◆ Information provided
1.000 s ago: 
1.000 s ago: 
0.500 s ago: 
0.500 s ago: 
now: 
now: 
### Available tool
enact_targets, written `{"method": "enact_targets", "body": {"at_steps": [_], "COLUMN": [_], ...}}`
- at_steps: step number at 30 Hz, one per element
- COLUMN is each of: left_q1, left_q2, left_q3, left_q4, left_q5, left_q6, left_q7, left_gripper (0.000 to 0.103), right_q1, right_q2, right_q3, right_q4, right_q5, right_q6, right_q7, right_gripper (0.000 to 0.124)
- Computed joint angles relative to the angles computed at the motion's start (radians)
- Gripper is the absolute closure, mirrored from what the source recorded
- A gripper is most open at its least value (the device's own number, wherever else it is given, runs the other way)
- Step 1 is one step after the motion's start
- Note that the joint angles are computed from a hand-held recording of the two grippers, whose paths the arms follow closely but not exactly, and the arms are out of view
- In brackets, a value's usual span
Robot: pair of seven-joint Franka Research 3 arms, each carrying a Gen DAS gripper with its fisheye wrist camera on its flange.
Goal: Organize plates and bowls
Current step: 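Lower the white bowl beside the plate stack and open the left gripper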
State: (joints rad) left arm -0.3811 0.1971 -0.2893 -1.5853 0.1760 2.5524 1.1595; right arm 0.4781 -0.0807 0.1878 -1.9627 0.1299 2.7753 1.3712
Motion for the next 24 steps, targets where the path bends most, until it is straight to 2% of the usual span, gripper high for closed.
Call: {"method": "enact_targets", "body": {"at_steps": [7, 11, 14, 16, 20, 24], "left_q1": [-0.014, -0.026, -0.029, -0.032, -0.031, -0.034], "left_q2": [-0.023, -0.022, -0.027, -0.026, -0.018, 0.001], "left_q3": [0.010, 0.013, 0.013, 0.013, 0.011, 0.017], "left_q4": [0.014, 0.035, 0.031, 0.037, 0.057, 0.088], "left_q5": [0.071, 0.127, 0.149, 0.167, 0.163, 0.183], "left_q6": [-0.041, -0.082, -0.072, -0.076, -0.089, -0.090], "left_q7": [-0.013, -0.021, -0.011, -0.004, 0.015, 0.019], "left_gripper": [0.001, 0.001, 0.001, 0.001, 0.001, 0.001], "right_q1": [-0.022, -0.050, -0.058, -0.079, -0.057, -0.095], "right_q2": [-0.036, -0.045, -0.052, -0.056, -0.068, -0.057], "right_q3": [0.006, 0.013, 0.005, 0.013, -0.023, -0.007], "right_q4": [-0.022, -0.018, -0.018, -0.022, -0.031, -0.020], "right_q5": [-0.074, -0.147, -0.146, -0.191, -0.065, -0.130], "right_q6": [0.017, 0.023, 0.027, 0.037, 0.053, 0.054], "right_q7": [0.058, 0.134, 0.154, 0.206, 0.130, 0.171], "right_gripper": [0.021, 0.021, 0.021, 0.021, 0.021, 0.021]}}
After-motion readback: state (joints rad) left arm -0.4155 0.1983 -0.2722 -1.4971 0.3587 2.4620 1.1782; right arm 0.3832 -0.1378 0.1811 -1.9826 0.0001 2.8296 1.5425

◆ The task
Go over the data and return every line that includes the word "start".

◆ Completed task
- Computed joint angles relative to the angles computed at the motion's start (radians)
- Step 1 is one step after the motion's start

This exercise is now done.